Segment Open
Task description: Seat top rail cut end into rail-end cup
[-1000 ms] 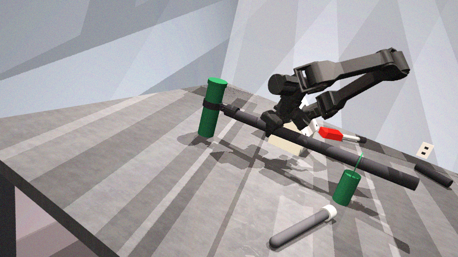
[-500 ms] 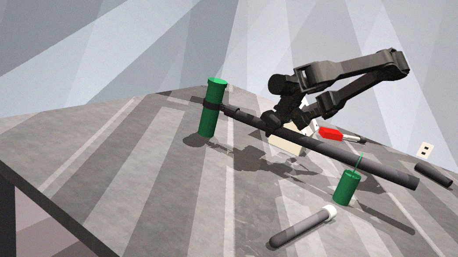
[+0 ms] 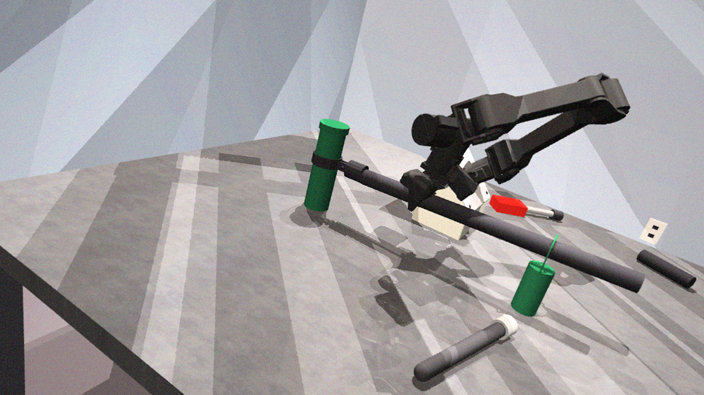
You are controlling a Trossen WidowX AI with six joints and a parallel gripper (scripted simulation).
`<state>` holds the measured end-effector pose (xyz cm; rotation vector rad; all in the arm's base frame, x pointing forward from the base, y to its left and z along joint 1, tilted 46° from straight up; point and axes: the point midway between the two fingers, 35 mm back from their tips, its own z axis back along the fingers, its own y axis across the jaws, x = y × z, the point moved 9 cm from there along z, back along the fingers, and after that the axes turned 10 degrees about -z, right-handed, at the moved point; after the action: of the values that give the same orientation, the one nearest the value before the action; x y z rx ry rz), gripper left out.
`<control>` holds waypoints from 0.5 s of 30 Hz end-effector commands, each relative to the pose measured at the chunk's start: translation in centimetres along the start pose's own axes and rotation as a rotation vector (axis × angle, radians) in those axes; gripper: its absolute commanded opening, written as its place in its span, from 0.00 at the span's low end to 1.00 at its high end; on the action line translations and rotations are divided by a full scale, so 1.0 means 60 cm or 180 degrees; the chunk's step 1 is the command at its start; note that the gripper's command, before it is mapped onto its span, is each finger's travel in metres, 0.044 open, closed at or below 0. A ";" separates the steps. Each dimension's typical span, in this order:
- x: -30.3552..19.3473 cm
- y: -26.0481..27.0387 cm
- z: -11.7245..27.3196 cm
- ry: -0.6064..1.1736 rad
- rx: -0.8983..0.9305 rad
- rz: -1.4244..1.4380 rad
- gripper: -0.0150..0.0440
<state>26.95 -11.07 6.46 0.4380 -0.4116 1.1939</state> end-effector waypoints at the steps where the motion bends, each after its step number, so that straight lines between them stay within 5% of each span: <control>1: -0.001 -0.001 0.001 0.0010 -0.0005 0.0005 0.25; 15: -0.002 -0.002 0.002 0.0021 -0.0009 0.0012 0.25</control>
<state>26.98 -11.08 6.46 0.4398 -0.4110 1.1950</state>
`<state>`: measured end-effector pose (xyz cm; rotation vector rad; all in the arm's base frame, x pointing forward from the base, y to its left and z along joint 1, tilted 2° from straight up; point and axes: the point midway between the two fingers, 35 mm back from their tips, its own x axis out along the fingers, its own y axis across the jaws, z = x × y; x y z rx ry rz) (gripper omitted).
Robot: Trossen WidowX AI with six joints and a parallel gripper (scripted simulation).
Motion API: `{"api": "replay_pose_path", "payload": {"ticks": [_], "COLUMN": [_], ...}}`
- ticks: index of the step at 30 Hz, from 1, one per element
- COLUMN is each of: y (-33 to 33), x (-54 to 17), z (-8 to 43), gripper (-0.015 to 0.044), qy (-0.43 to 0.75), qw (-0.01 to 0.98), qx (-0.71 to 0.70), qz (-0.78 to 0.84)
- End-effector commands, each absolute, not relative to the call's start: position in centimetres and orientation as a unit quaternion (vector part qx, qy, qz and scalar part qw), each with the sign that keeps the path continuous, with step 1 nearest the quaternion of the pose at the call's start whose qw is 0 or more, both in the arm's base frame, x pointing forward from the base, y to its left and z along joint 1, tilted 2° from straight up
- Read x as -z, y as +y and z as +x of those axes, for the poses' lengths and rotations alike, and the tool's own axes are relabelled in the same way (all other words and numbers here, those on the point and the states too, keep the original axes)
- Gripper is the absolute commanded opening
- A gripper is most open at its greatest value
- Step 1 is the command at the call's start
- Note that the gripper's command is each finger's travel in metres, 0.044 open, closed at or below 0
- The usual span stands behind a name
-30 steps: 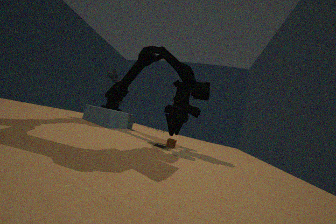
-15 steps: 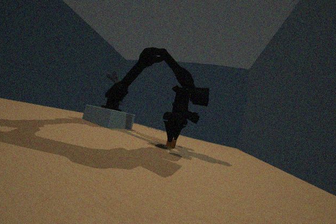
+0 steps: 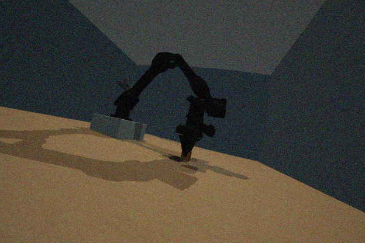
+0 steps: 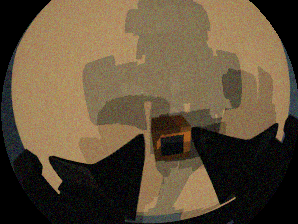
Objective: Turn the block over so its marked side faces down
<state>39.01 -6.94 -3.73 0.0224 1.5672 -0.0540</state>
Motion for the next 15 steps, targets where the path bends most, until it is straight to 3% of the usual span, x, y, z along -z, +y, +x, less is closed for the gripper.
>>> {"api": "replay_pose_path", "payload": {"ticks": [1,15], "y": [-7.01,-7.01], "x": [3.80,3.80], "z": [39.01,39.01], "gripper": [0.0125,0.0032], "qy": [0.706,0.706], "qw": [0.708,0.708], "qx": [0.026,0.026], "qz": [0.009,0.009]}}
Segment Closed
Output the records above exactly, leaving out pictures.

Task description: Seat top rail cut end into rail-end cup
[-1000 ms] 
[-500 ms] 
[+0 ms] 
You are controlling a Trossen WidowX AI with six joints and a parallel gripper (scripted simulation).
`<state>` holds the measured end-effector pose (xyz cm; rotation vector rad; all in the arm's base frame, x pointing forward from the base, y to its left and z along joint 1, tilted 46° from straight up; point and axes: the point midway between the two fingers, 35 mm back from their tips, its own z axis back along the fingers, its own y axis across the jaws, x = y × z, the point moved 9 cm from there along z, back along the fingers, and after that the axes turned 10 degrees about -z, right-handed, at the moved point; after the action: of the values that give the same orientation, the one nearest the value before the action; x y z rx ry rz), gripper left out.
`<control>` holds waypoints from 0.5 s of 30 Hz end-effector commands, each relative to the pose measured at the chunk's start: translation in centimetres along the start pose's own axes and rotation as a rotation vector (axis × angle, radians) in those axes; gripper: its absolute commanded opening, written as its place in its span, from 0.00 at the span's low end to 1.00 at its high end; on the action line translations and rotations are divided by a full scale, so 1.0 means 60 cm or 180 degrees; the chunk's step 1 is the command at its start; note that the gripper's command, before it is mapped onto its span, is each finger's travel in metres, 0.044 open, closed at or below 0. A ";" separates the steps. Each dimension's typical span, in this order:
- x: -30.3552..19.3473 cm
- y: -26.0481..27.0387 cm
- z: -11.7245..27.3196 cm
- ry: -0.6064..1.1736 rad
- rx: -0.8983..0.9305 rad
- rz: -1.4244..1.4380 rad
- gripper: -0.0150..0.0440
<state>26.95 -11.07 6.46 0.4380 -0.4116 1.1939</state> end-effector waypoints at the steps where the motion bends, each after its step number, so that straight lines between them stay within 5% of each span: <control>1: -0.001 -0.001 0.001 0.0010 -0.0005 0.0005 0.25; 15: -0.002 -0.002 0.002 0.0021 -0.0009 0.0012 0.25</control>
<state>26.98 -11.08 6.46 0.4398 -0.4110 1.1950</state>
`<state>`: measured end-effector pose (xyz cm; rotation vector rad; all in the arm's base frame, x pointing forward from the base, y to its left and z along joint 1, tilted 2° from straight up; point and axes: the point midway between the two fingers, 35 mm back from their tips, its own x axis out along the fingers, its own y axis across the jaws, z = x × y; x y z rx ry rz) (gripper omitted).
Robot: Trossen WidowX AI with six joints and a parallel gripper (scripted simulation).
Motion API: `{"api": "replay_pose_path", "payload": {"ticks": [_], "COLUMN": [_], ...}}`
- ticks: index of the step at 30 Hz, from 1, one per element
- COLUMN is each of: y (-33 to 33), x (-54 to 17), z (-8 to 43), gripper (-0.015 to 0.044), qy (-0.43 to 0.75), qw (-0.01 to 0.98), qx (-0.71 to 0.70), qz (-0.78 to 0.84)
- End-effector commands, each absolute, not relative to the call's start: position in centimetres and orientation as a unit quaternion (vector part qx, qy, qz and scalar part qw), each with the sign that keeps the path continuous, with step 1 nearest the quaternion of the pose at the call's start whose qw is 0 or more, both in the arm's base frame, x pointing forward from the base, y to its left and z along joint 1, tilted 2° from straight up
- Read x as -z, y as +y and z as +x of those axes, for the poses' lengths and rotations alike, and the tool's own axes are relabelled in the same way (all other words and numbers here, those on the point and the states too, keep the original axes)
- Gripper is the absolute commanded opening
- A gripper is most open at its greatest value
- Step 1 is the command at the call's start
- Note that the gripper's command is each finger's travel in metres, 0.044 open, closed at or below 0
- The usual span stands behind a name
-30 steps: 
-15 steps: 
+0 steps: 
+0 steps: 
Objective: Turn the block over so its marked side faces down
<state>39.01 -6.94 -3.73 0.0224 1.5672 -0.0540</state>
Motion for the next 15 steps, targets where the path bends most, until it is straight to 3% of the usual span, x, y, z along -z, +y, +x, less is closed for the gripper.
>>> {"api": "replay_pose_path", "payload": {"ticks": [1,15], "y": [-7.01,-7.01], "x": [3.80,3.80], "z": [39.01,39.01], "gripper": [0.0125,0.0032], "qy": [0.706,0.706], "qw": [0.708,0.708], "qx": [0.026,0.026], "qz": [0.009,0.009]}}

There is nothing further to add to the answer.